04 setembro 2008

Ele não fechou em sinal de protesto, talvez.

A pia gotejava, seguia uma seqüência, num intervalo preciso e uniforme, diferente de sua mente que jorrava milhares de pensamentos e idéias frustradas, difusas – confusas, pertinentes...
Deitado na cama com as mãos entrelaçadas sobre o ventre, num olhar fixo e perdido na mancha do teto.
O cansaço o fez dormir.
As gotas provocavam eco, eco esse refletido inconscientemente [irritantemente] em sua cabeça.
O quarto escuro por completo se a luz do banheiro não estivesse acesa, na porta semi-aberta.
Acordou debruçado sobre suas coisas jogadas no canto da cama, havia babado...
O rosto amassado e seu escarro refletido nas gotas incansáveis de uma pia que continha um bilhete, era um papel colorido, fluorescente, colado abaixo do espelho:
“Feche bem a torneira” - Foi o último bilhete deixado antes de partir.
Ela partiu em silêncio.
Seu único pedido era por ele negado, como sinônimo de todo seu orgulho e conflitos internos, buscando lógicas comportamentais, buscando razões, buscando o inverso de uma profunda solidão e desolamento, buscando... Buscando um sentido nisso tudo.
Um sentimento nessa ausência, a amabilidade do acaso. O desconforto de sua roupa o fez levantar, na pequena mesa com um rádio relógio indicando longas horas da madrugada, voltou a perceber o barulho da gota, desprezando a pia.
Voltou ao banheiro, olhou o bilhete com os olhos lacrimejando, como se visse o reflexo de toda sua atenção, todo o zelo que procurava ter... Era um pedaço ( o único) dela que ainda restava.
Levou as mãos até o rosto, deslizou pelos azulejos da parede e aos soluços chorou, encolhendo-se cada vez mais...
Afogando-se, enclausurando-se sobre o intervalo da pia e o vaso sanitário... Era ali sua prisão e sua sentença assinada num pedaço de papel brilhante!
Seus princípios haviam sido cruelmente chocados, não havia um “nós” não havia espaço pra mais ninguém e apenas todo o seu vazio preenchido de uma enorme mágoa e insensatez, cabia a ele sofrer...
Sofrer seus dias, despejando toda a inutilidade e precariedade no seu intervalo.
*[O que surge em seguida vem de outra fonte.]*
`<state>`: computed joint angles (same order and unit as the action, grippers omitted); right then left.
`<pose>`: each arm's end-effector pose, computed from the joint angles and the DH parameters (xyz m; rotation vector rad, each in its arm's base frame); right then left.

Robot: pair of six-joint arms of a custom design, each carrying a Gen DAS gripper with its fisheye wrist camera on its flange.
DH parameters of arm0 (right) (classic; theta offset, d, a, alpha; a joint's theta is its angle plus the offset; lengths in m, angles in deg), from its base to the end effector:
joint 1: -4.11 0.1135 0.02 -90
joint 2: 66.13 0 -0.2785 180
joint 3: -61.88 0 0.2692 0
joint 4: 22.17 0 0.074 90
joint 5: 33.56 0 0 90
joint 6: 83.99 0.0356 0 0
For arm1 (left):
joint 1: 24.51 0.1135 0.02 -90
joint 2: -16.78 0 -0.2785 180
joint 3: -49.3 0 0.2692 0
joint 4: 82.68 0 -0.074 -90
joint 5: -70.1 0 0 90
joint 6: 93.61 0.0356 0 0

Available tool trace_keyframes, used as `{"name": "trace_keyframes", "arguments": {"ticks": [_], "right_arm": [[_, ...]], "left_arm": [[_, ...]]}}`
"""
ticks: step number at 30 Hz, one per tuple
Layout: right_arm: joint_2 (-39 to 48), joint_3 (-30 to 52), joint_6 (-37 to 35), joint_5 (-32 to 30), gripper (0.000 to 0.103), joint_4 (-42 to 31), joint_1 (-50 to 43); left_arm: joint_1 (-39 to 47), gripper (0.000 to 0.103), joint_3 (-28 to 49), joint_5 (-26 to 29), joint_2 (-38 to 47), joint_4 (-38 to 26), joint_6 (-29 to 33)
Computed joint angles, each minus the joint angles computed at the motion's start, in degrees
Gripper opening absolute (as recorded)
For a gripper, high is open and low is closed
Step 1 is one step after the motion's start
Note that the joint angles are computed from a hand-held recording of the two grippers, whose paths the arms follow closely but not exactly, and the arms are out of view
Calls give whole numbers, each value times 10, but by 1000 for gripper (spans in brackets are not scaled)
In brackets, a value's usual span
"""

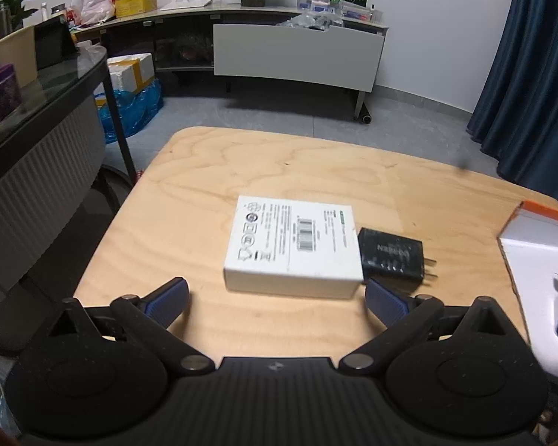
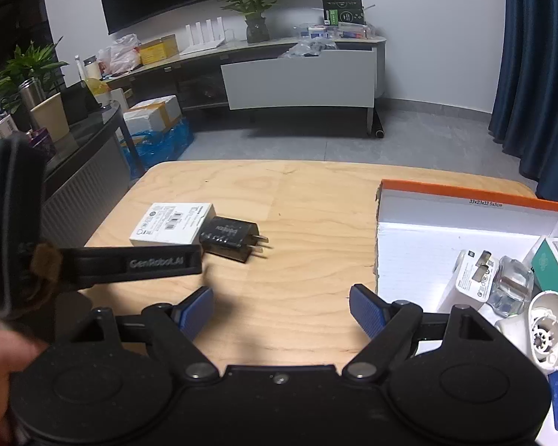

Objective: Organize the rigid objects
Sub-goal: 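Grasp the small white power-adapter box with the left tool, then grasp the black charger with the right tool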

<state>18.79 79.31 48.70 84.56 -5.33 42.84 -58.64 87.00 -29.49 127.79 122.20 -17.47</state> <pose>0.1394 0.0903 0.0607 0.2871 2.3056 0.1004 0.2265 -0.1463 0.0340 0.3482 2.3835 -0.1871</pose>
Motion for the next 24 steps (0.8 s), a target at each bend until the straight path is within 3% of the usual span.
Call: {"name": "trace_keyframes", "arguments": {"ticks": [5, 12, 16, 18, 20, 24], "right_arm": [[28, 0, -12, -13, 95, 36, -15], [58, 18, -31, -32, 95, 60, -29], [75, 26, -47, -41, 95, 73, -37], [89, 33, -57, -48, 95, 83, -44], [105, 42, -60, -52, 95, 93, -50], [153, 65, -70, -76, 95, 131, -70]], "left_arm": [[16, 103, 11, -32, 22, 14, 7], [38, 103, 30, 4, 34, 24, 62], [45, 103, 35, 22, 63, 69, 97], [56, 99, 36, 43, 78, 98, 120], [61, 79, 34, 54, 80, 113, 130], [57, 79, 27, 39, 67, 104, 133]]}}
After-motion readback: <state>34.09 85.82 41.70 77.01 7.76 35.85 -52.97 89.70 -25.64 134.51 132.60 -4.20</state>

Sua vida era o intervalo da pia e o vaso, seu tempo era um bilhete, suplicando de que as gotas cessem...


(26 de agosto de 2008)

5 comentários:

Anônimo disse...

tem q fechar a torneira das feridas! deixar cicatrizar e ver a pele de novo nova...

Vico disse...

Querida Lolo...
Dá pre ver quem tem potencial pra ser uma escritora famosa! Só falta uma coisa, básica: ser famosa. Não havia um “nós” foi a parte mais chocante pro meu coração... É claro que depois de dizer que a vida dele era o espaço entre o vazo e a pia.
Um comentário (sincero): Uuui, adoooro!

Anônimo disse...

Eu acho que ele não estava feliz.

Juliana disse...

"Agora o que me importa é uma bela briga, não precisa ser física, a verbal me satisfaz, preciso de palavrões, da intensidade e do ardor pelo que defenderei!"

Se eu ainda tivesse orkut, esse seria meu "quem sou eu".
Gosto mais quando você escreve por você. :)

Fábio Stankievicz disse...

Lolo!!!

Adorei... Muito mesmo... Não sei nem se eu estou um crítico literário a altura do seu conto... Muito bom mesmo... Tem talento Pop!